◆ PROMPT ◆
Copy word for word the lines from the start of the records through the line that contains "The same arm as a", both included.

Source data:
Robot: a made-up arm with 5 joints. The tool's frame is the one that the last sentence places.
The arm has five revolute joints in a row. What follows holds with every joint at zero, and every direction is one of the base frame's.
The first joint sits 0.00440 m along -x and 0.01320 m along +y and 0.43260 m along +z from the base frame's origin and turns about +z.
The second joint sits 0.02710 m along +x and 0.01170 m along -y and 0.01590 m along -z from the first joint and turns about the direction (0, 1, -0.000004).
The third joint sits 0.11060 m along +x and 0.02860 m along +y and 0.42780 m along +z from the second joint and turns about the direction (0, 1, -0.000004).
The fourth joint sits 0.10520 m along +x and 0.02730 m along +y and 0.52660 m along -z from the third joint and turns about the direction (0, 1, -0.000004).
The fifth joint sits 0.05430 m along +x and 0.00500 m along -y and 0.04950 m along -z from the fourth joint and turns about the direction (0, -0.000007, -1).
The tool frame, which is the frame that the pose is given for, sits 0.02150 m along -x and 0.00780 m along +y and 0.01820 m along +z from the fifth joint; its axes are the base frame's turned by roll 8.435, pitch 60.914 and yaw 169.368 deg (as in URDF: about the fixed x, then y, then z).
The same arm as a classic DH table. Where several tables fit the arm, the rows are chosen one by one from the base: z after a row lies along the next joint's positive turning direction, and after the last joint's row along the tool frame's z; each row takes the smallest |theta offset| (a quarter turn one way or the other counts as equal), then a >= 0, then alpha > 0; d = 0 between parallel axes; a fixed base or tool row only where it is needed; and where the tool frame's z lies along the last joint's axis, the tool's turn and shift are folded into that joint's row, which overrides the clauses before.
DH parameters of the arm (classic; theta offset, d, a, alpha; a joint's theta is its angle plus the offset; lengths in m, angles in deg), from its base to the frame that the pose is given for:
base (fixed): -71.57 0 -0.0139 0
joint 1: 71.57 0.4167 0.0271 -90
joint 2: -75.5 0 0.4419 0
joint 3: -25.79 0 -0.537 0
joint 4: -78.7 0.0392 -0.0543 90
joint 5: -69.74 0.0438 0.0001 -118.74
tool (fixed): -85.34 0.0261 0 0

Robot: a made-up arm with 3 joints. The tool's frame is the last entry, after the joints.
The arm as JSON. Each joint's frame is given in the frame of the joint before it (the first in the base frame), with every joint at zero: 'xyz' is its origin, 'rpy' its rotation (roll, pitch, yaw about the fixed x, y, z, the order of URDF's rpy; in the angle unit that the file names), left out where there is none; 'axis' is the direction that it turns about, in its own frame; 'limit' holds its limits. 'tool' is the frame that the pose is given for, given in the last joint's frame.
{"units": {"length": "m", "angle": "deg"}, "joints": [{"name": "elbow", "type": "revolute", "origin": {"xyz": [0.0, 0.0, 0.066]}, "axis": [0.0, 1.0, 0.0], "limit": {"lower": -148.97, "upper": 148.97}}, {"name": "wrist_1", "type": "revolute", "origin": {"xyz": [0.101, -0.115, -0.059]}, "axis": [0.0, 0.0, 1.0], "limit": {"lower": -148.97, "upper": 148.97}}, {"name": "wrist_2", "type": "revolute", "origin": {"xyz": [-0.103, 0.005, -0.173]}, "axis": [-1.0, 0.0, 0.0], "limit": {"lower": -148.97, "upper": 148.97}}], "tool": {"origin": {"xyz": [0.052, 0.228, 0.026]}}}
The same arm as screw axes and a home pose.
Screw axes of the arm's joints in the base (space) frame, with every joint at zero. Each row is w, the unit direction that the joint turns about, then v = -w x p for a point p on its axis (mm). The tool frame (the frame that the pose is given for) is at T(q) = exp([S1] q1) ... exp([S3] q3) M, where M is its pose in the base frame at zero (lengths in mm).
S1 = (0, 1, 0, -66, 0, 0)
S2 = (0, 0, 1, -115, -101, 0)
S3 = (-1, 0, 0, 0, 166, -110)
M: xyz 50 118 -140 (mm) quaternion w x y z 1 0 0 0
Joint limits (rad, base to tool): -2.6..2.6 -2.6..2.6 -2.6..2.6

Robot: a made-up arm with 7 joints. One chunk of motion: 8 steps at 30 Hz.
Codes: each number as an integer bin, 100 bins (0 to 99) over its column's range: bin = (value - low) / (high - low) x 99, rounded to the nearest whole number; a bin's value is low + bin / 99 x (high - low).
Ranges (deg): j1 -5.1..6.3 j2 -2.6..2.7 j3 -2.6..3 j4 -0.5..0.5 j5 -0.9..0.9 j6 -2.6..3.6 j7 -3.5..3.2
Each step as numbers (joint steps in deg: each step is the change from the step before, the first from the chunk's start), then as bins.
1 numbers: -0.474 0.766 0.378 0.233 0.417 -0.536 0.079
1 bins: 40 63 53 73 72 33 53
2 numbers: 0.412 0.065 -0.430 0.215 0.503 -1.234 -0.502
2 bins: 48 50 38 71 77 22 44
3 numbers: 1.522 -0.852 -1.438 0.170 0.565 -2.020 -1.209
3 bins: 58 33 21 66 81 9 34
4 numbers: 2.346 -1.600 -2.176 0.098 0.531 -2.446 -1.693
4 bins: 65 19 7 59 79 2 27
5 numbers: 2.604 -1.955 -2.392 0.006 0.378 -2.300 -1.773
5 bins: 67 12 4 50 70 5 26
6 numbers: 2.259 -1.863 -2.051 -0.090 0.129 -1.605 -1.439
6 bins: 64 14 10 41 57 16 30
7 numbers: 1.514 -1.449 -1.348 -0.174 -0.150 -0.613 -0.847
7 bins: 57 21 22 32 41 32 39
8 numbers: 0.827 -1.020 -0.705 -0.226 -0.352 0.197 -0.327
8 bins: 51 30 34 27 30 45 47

◆ ANSWER TO THE EXERCISE ◆
Robot: a made-up arm with 5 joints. The tool's frame is the one that the last sentence places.
The arm has five revolute joints in a row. What follows holds with every joint at zero, and every direction is one of the base frame's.
The first joint sits 0.00440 m along -x and 0.01320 m along +y and 0.43260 m along +z from the base frame's origin and turns about +z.
The second joint sits 0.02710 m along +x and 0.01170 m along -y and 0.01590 m along -z from the first joint and turns about the direction (0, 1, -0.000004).
The third joint sits 0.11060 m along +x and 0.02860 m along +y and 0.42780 m along +z from the second joint and turns about the direction (0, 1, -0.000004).
The fourth joint sits 0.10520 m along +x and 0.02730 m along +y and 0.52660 m along -z from the third joint and turns about the direction (0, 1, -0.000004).
The fifth joint sits 0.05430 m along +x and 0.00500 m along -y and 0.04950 m along -z from the fourth joint and turns about the direction (0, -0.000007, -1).
The tool frame, which is the frame that the pose is given for, sits 0.02150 m along -x and 0.00780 m along +y and 0.01820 m along +z from the fifth joint; its axes are the base frame's turned by roll 8.435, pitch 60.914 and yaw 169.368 deg (as in URDF: about the fixed x, then y, then z).
The same arm as a classic DH table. Where several tables fit the arm, the rows are chosen one by one from the base: z after a row lies along the next joint's positive turning direction, and after the last joint's row along the tool frame's z; each row takes the smallest |theta offset| (a quarter turn one way or the other counts as equal), then a >= 0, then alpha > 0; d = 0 between parallel axes; a fixed base or tool row only where it is needed; and where the tool frame's z lies along the last joint's axis, the tool's turn and shift are folded into that joint's row, which overrides the clauses before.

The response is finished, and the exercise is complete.